◆ Exercise description
Taking each line of the material below in turn, count those containing the string "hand". Provide the number alone.

◆ Input data

·····

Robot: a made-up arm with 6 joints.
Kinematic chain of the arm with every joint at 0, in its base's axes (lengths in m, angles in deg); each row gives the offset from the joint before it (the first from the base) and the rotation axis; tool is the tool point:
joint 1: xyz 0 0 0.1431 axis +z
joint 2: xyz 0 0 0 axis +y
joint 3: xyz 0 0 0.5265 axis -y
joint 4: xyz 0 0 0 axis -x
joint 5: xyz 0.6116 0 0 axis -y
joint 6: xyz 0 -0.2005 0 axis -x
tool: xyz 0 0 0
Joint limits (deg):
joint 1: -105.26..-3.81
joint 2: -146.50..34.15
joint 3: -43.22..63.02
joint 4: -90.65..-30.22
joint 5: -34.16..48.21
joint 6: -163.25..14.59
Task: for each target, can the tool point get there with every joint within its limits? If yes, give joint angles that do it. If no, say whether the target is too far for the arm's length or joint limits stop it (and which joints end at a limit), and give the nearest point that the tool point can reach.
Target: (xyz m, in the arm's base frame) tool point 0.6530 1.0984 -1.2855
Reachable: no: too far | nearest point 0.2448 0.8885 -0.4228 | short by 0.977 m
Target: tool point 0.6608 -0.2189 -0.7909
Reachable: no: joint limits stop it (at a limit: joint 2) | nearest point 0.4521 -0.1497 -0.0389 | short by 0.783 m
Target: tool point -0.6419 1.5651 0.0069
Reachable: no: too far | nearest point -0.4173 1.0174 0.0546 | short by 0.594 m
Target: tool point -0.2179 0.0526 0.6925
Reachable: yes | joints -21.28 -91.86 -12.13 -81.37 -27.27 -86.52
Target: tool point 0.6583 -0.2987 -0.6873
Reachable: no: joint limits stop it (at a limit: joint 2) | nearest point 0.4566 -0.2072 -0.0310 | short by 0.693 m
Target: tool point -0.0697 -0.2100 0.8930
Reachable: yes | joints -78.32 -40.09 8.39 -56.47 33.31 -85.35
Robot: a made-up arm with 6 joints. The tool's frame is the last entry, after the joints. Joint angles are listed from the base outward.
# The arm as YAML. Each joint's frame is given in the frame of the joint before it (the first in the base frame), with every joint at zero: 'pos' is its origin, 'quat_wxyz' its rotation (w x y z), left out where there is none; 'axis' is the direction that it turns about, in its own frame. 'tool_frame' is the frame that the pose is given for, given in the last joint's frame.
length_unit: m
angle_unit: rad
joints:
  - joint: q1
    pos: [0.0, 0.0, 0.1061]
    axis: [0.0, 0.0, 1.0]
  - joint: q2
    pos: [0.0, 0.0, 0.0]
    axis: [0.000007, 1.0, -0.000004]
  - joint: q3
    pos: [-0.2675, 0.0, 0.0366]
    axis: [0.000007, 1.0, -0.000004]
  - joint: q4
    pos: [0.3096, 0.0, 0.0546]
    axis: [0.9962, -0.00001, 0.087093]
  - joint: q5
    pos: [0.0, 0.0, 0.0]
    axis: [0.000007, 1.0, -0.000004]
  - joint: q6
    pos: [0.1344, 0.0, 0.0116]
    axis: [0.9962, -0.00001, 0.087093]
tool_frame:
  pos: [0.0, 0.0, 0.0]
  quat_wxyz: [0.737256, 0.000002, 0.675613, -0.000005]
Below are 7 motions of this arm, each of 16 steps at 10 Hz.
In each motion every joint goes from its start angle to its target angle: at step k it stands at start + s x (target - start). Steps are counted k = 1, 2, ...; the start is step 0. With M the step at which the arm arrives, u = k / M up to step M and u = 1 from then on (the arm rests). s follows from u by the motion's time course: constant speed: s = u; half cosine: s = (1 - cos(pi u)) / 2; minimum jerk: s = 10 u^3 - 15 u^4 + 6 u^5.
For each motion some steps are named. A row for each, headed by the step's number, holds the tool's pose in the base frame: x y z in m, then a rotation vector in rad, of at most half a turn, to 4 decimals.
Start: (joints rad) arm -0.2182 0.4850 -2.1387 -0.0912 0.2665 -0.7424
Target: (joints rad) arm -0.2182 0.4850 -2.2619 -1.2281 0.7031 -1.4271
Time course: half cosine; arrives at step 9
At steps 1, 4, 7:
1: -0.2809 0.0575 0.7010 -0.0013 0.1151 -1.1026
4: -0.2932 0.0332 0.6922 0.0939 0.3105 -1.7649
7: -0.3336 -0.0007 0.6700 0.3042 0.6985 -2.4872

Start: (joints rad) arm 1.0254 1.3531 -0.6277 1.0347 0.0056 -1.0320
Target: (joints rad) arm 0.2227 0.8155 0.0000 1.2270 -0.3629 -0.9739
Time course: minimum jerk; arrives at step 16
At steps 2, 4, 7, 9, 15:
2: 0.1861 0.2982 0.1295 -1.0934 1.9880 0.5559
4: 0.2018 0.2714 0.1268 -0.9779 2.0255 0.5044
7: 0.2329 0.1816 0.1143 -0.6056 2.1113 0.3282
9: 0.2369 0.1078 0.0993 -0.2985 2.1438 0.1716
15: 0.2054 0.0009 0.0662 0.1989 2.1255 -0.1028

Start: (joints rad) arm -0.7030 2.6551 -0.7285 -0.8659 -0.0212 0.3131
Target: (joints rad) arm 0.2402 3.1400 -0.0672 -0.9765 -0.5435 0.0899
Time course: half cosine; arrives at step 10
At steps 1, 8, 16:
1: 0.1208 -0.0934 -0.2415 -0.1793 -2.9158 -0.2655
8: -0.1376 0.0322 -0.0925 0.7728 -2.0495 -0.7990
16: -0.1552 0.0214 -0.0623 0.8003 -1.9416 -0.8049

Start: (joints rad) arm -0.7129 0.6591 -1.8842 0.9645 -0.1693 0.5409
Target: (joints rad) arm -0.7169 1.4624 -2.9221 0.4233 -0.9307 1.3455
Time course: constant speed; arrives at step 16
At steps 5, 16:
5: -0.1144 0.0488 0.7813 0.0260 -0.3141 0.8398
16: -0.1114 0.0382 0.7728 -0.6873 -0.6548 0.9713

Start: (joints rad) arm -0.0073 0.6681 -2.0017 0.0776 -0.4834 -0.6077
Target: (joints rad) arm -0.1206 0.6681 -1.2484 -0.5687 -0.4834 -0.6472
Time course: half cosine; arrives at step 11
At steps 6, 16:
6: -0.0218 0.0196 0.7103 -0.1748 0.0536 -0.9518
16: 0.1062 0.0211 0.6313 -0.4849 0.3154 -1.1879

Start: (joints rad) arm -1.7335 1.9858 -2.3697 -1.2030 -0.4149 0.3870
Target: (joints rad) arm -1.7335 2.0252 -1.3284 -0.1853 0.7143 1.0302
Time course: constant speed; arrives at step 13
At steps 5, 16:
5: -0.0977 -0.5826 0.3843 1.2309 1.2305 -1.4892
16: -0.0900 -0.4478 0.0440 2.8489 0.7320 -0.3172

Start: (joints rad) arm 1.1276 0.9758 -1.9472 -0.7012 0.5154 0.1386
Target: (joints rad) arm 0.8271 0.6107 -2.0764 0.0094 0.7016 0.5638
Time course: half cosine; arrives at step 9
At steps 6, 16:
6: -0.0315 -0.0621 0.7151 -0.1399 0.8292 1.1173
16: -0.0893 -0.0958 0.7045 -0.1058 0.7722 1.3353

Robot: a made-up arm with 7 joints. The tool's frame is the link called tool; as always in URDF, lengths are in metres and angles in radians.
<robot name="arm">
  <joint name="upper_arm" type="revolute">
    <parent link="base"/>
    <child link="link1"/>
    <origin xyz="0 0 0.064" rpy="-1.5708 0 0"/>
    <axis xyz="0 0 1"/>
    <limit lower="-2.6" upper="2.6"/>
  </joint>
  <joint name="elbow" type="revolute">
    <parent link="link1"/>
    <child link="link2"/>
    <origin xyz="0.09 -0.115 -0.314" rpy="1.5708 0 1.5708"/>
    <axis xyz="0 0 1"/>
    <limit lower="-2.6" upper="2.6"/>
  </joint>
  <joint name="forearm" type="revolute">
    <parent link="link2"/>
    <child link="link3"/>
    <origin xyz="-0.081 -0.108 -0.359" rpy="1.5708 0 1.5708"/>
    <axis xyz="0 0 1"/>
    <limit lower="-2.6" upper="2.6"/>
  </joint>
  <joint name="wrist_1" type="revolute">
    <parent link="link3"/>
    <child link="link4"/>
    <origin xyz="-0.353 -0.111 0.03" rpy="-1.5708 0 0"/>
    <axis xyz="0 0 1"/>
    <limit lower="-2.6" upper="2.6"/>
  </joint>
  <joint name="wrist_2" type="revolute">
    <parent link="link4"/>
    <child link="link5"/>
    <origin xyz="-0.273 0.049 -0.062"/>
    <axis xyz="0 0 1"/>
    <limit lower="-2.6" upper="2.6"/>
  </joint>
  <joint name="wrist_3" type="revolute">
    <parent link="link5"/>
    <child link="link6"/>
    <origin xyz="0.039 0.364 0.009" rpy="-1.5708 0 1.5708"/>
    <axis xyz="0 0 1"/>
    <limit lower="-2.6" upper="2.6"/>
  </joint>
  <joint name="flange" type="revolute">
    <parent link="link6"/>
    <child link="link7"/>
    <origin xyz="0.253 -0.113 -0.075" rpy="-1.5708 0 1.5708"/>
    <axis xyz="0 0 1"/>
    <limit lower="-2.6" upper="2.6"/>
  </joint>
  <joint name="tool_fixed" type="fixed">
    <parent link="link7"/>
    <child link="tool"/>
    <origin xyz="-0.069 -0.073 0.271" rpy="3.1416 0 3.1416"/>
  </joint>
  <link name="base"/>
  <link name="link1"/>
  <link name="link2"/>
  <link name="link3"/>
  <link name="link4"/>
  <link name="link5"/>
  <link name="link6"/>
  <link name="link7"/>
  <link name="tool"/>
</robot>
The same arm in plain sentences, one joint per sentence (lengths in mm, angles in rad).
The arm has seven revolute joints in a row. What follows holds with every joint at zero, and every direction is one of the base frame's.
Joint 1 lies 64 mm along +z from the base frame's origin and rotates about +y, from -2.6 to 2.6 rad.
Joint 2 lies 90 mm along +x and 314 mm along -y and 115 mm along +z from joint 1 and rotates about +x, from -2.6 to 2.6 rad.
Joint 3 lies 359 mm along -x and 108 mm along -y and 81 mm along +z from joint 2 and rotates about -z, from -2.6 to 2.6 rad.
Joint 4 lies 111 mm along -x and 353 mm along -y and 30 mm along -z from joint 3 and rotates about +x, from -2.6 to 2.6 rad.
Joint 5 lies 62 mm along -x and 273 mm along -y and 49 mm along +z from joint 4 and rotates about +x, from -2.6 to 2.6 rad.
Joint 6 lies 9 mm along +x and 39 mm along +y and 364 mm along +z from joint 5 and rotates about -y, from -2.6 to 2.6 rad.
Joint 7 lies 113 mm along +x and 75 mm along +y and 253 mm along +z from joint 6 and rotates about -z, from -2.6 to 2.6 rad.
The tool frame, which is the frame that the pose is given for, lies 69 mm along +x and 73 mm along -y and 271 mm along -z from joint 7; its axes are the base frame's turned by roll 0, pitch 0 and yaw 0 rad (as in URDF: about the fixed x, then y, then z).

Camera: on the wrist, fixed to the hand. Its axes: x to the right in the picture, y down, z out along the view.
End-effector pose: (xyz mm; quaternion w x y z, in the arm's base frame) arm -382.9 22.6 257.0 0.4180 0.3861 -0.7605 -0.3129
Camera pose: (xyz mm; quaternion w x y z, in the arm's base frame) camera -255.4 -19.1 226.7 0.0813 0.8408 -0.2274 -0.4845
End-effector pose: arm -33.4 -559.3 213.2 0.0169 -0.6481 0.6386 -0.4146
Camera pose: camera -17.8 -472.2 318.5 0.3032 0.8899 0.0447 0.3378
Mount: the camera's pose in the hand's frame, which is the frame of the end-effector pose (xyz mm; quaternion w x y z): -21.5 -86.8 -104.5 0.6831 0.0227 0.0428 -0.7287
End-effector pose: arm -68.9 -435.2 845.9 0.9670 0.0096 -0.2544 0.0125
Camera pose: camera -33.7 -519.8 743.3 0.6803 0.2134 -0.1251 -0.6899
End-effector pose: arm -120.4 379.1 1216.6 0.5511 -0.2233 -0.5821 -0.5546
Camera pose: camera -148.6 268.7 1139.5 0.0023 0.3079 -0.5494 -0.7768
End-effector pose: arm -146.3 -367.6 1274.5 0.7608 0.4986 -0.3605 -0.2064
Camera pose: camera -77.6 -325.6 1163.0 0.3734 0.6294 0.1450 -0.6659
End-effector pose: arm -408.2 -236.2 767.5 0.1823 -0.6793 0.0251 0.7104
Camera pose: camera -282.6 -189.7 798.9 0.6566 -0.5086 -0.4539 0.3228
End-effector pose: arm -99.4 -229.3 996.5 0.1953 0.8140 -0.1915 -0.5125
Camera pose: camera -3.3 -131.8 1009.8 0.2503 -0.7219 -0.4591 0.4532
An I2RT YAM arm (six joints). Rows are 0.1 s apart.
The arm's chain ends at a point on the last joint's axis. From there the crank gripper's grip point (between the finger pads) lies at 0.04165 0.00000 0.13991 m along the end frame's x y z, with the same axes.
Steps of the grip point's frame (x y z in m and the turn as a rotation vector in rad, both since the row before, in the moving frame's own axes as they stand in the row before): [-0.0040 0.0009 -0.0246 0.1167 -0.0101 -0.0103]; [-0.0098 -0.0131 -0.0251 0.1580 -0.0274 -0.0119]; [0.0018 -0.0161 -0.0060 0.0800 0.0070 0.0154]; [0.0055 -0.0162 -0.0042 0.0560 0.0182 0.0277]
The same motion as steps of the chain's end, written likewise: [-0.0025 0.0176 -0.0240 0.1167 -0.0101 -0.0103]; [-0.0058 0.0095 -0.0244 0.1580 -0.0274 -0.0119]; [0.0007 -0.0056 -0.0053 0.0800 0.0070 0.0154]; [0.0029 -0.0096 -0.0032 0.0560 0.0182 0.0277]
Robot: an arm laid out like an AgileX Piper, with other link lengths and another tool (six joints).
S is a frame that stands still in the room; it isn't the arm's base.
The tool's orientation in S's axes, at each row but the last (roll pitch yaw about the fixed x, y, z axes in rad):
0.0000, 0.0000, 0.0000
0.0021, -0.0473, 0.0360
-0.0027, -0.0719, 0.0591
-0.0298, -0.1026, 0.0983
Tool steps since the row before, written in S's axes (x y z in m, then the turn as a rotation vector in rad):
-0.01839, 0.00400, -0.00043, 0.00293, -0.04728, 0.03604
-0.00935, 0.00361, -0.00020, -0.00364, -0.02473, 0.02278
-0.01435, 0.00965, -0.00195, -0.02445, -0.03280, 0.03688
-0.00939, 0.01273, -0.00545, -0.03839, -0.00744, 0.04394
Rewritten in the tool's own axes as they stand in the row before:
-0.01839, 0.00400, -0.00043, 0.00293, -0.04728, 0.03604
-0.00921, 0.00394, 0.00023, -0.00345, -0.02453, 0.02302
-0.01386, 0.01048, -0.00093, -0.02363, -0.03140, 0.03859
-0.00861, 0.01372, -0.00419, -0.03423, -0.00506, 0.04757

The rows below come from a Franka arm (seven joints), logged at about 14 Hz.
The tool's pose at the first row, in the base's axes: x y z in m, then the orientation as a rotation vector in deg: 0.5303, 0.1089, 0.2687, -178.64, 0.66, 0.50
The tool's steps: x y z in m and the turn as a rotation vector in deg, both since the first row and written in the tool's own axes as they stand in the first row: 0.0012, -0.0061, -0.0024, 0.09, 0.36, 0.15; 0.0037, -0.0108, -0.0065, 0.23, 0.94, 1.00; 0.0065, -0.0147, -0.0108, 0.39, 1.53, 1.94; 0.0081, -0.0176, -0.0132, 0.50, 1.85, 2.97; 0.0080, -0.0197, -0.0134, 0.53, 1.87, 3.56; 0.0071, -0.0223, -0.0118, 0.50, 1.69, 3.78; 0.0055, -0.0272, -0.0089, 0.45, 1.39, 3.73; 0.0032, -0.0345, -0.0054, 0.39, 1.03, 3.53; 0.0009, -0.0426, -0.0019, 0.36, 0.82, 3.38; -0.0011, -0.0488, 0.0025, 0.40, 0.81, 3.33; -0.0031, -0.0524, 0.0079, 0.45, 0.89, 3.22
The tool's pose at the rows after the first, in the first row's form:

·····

◆ Expected output
2